### WHAT IS EXPECTED
Word for word, retype the records below.

### GIVEN DATA
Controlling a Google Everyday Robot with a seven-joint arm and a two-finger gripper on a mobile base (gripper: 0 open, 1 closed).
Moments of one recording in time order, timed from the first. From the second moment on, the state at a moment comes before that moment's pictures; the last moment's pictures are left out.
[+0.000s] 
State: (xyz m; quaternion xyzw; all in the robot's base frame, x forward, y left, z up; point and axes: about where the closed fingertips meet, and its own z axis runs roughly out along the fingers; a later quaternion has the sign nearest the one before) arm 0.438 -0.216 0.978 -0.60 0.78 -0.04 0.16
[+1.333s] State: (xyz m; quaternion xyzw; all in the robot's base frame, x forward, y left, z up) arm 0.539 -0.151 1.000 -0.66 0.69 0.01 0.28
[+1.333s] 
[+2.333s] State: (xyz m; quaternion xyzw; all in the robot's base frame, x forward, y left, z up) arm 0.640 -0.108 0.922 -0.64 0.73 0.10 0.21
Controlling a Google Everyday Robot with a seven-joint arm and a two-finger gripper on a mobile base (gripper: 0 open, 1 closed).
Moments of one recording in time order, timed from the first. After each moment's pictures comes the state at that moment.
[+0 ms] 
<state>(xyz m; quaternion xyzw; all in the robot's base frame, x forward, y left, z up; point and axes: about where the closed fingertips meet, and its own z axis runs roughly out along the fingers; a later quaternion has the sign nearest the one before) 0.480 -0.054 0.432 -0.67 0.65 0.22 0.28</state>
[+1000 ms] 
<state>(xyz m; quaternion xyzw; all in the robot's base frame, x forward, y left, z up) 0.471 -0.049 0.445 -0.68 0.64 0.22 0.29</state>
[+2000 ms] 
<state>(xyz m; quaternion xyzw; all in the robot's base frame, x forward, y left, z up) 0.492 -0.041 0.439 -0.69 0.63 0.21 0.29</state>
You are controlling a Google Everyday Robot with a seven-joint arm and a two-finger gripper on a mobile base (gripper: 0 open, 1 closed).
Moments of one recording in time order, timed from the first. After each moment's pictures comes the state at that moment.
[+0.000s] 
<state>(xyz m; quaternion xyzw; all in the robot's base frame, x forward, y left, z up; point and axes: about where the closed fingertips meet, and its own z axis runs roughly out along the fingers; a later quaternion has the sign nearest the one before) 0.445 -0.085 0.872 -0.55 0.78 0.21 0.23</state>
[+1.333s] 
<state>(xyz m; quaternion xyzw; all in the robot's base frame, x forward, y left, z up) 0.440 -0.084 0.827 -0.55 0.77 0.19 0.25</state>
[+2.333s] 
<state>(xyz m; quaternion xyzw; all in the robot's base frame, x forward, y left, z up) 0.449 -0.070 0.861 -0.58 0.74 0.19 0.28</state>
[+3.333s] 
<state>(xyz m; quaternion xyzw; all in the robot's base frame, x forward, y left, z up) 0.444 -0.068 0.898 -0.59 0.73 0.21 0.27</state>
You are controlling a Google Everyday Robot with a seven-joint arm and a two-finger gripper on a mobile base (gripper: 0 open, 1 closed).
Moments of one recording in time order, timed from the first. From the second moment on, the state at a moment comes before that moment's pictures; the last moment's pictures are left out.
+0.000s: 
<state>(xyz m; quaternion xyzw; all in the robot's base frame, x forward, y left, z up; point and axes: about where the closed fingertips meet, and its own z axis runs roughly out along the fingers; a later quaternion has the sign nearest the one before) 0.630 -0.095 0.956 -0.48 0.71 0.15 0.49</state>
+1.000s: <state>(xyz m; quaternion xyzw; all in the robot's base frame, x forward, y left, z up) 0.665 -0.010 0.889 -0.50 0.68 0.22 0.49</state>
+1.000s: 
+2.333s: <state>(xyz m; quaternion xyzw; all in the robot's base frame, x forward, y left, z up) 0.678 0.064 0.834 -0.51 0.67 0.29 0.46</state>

### THE ANSWER
Controlling a Google Everyday Robot with a seven-joint arm and a two-finger gripper on a mobile base (gripper: 0 open, 1 closed).
Moments of one recording in time order, timed from the first. From the second moment on, the state at a moment comes before that moment's pictures; the last moment's pictures are left out.
[+0.000s] 
State: (xyz m; quaternion xyzw; all in the robot's base frame, x forward, y left, z up; point and axes: about where the closed fingertips meet, and its own z axis runs roughly out along the fingers; a later quaternion has the sign nearest the one before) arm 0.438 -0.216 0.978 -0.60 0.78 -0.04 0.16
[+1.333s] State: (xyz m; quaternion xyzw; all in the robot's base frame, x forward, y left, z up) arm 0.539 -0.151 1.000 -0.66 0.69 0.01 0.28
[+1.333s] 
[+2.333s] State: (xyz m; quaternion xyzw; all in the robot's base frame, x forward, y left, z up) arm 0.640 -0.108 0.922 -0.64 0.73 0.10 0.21
Controlling a Google Everyday Robot with a seven-joint arm and a two-finger gripper on a mobile base (gripper: 0 open, 1 closed).
Moments of one recording in time order, timed from the first. After each moment's pictures comes the state at that moment.
[+0 ms] 
<state>(xyz m; quaternion xyzw; all in the robot's base frame, x forward, y left, z up; point and axes: about where the closed fingertips meet, and its own z axis runs roughly out along the fingers; a later quaternion has the sign nearest the one before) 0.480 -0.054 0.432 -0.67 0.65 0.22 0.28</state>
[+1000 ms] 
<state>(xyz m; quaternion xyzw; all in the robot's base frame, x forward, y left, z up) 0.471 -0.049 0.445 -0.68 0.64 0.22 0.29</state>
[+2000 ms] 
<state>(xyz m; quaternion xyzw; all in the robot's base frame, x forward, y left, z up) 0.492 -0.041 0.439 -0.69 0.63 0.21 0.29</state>
You are controlling a Google Everyday Robot with a seven-joint arm and a two-finger gripper on a mobile base (gripper: 0 open, 1 closed).
Moments of one recording in time order, timed from the first. After each moment's pictures comes the state at that moment.
[+0.000s] 
<state>(xyz m; quaternion xyzw; all in the robot's base frame, x forward, y left, z up; point and axes: about where the closed fingertips meet, and its own z axis runs roughly out along the fingers; a later quaternion has the sign nearest the one before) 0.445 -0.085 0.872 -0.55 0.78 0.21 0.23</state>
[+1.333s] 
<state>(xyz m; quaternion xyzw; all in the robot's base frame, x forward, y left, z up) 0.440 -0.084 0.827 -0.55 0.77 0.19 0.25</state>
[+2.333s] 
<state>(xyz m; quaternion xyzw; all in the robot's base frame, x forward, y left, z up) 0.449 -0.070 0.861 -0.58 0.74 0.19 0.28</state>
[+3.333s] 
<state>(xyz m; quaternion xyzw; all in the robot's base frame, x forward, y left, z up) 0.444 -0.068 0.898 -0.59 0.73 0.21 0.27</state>
You are controlling a Google Everyday Robot with a seven-joint arm and a two-finger gripper on a mobile base (gripper: 0 open, 1 closed).
Moments of one recording in time order, timed from the first. From the second moment on, the state at a moment comes before that moment's pictures; the last moment's pictures are left out.
+0.000s: 
<state>(xyz m; quaternion xyzw; all in the robot's base frame, x forward, y left, z up; point and axes: about where the closed fingertips meet, and its own z axis runs roughly out along the fingers; a later quaternion has the sign nearest the one before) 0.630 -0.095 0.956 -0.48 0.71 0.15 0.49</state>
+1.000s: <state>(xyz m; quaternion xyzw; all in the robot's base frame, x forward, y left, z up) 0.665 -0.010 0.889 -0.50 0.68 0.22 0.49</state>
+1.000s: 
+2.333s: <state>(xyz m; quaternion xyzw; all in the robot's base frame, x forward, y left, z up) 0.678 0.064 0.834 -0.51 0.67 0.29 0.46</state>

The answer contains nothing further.